Bayesian decision making
The first thing we all know is classic Bayes’ formula
p(w)
P (x | w) is a kind of conditional probability, said in a category under the premise of the probability of something happening;
| x and p (w) as the a posteriori probability, said something happened, and it belongs to one kind of probability,
With this posterior probability, we can classify the sample. The higher the posteriori probability, the more likely it is that something falls into this category, the better chance we have of fitting it into this category.
Known: let’s look at a straightforward example: in the summer, the probability of a park men wear sandals is 1/2, the probability of women wear sandals for 2/3, and the ratio of 2:1, usually park question: if you met a random in the park people wear sandals, could you tell me his probability of sex for male or female, respectively?
So for the purposes of the question, what is the probability that something happens, that it is related to a certain category, which is the posterior probability.

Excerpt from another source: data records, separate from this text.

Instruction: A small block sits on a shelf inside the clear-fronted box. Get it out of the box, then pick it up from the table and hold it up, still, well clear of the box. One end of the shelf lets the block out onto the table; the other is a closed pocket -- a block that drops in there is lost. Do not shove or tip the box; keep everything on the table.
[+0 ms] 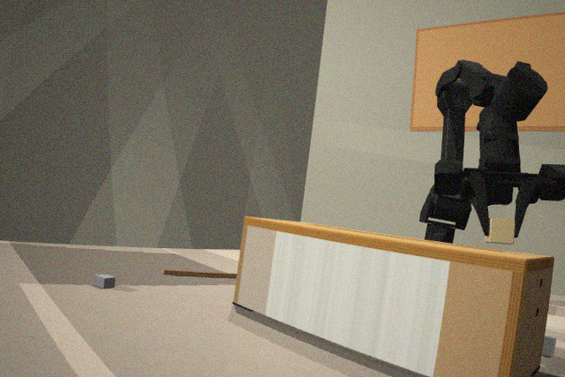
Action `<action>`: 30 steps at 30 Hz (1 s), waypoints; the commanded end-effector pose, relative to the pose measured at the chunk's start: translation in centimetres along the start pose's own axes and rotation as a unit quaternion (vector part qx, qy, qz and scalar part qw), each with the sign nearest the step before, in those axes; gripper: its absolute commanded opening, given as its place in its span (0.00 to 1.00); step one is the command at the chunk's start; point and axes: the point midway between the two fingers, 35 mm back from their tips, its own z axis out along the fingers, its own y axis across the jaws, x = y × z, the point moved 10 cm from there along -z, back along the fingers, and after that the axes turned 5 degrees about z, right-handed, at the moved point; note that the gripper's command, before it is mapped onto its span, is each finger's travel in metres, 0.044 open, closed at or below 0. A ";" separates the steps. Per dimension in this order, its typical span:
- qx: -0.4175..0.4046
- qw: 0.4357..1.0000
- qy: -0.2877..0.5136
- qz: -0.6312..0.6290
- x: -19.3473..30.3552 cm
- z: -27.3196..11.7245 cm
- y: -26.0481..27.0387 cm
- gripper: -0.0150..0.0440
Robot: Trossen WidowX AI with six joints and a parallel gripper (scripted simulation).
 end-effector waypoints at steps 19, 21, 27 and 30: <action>0.039 0.994 0.030 -0.096 -1.6 -3.3 3.1 0.25; 0.039 0.994 0.030 -0.096 -1.6 -3.3 3.1 0.25; 0.039 0.994 0.030 -0.096 -1.6 -3.3 3.1 0.25; 0.039 0.994 0.030 -0.096 -1.6 -3.3 3.1 0.25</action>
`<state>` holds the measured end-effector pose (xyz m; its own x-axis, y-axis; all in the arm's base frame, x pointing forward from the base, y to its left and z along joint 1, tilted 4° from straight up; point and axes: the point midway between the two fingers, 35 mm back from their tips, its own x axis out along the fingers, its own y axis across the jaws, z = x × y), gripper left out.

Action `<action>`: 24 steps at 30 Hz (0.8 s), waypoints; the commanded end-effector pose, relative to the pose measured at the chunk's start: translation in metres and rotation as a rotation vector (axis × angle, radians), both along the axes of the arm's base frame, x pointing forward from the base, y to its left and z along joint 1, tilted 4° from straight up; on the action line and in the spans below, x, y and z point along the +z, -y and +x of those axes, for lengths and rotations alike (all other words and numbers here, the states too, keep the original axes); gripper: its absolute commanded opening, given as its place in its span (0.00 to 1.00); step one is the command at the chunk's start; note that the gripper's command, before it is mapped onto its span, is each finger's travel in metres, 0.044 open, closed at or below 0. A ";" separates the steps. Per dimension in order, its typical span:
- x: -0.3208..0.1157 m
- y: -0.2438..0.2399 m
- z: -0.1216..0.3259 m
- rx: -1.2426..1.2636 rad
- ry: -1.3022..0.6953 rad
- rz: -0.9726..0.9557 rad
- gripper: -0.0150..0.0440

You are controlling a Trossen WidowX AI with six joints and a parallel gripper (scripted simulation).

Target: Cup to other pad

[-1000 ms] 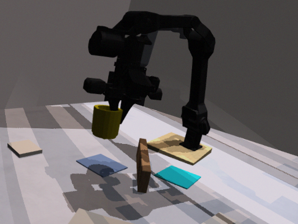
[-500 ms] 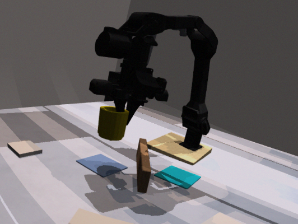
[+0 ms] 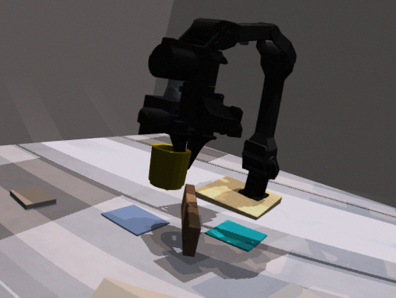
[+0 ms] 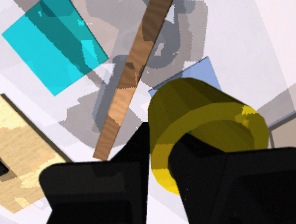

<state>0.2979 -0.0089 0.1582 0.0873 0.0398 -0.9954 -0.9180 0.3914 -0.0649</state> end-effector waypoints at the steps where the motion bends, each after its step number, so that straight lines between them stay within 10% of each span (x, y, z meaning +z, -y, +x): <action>1: 0.000 -0.009 -0.009 -0.003 0.000 -0.002 0.25; 24: 0.000 -0.050 -0.045 -0.002 -0.003 0.003 0.25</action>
<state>0.2599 0.0363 0.1584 0.0875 0.0458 -0.9951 -0.9183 0.3909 -0.0627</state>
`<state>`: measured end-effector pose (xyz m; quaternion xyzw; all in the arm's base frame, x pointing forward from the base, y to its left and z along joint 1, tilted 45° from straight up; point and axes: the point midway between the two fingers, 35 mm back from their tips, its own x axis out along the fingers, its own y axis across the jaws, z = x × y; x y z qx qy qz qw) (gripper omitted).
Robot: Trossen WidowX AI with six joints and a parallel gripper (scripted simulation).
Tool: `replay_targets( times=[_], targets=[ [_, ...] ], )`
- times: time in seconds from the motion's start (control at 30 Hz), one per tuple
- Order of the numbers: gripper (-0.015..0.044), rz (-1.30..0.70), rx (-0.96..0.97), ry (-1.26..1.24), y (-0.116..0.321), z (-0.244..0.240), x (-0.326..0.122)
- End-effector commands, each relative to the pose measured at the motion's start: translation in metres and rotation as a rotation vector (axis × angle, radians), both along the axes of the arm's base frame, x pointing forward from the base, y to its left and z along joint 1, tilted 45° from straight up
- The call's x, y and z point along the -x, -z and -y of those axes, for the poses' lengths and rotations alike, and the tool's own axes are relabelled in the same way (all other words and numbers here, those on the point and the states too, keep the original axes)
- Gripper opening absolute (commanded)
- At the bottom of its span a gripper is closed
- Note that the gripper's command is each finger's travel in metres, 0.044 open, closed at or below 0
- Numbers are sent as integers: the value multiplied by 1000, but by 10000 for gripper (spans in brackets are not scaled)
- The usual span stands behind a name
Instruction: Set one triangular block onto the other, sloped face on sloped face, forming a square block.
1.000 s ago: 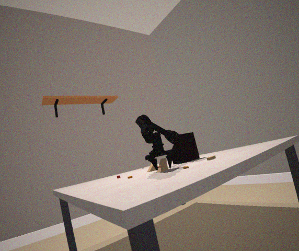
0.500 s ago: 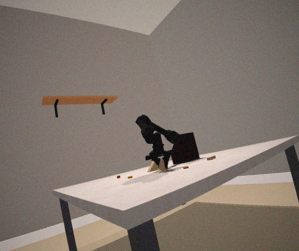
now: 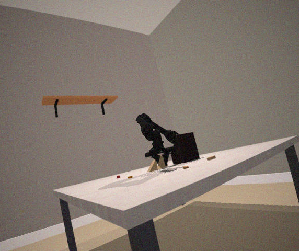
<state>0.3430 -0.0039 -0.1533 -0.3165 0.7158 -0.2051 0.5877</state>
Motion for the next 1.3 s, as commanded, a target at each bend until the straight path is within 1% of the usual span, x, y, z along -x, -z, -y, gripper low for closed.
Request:
replay_targets(
  times=[0.0, 0.37, 1.27],
  targets=[
    [0, 15, -7, 1, -8, -9, -5],
    [0, -41, -13, -60, -7, -7, -4],
    [0, -556, -89, -590, -7, -6, -5]
  ],
)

Suppose: W1 = male, w2= female, x= sandals
From what is known:
Questions lead
But not in the practical problems are so lucky, we can obtain the data may be only a limited number of sample data, and the prior probability p (wi) and class (all kinds of population distribution) conditional probability p (x | wi) is unknown. When classifying according to the only sample data, a feasible method is that we need to estimate the prior probability and conditional probability, and then apply the Bayesian classifier.
The estimation of prior probability is relatively simple. 1. The natural state to which each sample belongs is known (supervised learning). 2. Rely on experience; 3. Estimate the frequency of each type in the training sample.
Estimation of quasi-conditional probability (very difficult) for the following reasons: the probability density function contains all information about a random variable; Sample data may be small; The eigenvector x might have a lot of dimensions and so on. Anyway, it’s hard to estimate the density function of conditional probability directly. The solution is that the estimate is completely unknown probability density p (x | wi) into the estimated parameters.
Here, the probability density estimation problem is transformed into parameter estimation problem, and maximum likelihood estimation is a parameter estimation method.
And of course, the probability density function is very important, because if the model is right, if the sample area is infinite, we’ll get a fairly accurate estimate, but if the model is wrong, then it doesn’t make much sense to estimate half a day.